> **EXERCISE AIM**
Copy the whole listing verbatim.

/---

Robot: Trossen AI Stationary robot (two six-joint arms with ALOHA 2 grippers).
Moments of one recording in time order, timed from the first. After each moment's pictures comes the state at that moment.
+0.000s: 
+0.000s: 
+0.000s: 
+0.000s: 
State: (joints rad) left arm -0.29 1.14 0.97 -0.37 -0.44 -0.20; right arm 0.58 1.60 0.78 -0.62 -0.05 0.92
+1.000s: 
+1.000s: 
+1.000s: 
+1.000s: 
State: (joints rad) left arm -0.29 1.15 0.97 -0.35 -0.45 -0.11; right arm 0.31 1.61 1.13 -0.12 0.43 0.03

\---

> **SOLUTION TO THIS PROBLEM**
Robot: Trossen AI Stationary robot (two six-joint arms with ALOHA 2 grippers).
Moments of one recording in time order, timed from the first. After each moment's pictures comes the state at that moment.
+0.000s: 
+0.000s: 
+0.000s: 
+0.000s: 
State: (joints rad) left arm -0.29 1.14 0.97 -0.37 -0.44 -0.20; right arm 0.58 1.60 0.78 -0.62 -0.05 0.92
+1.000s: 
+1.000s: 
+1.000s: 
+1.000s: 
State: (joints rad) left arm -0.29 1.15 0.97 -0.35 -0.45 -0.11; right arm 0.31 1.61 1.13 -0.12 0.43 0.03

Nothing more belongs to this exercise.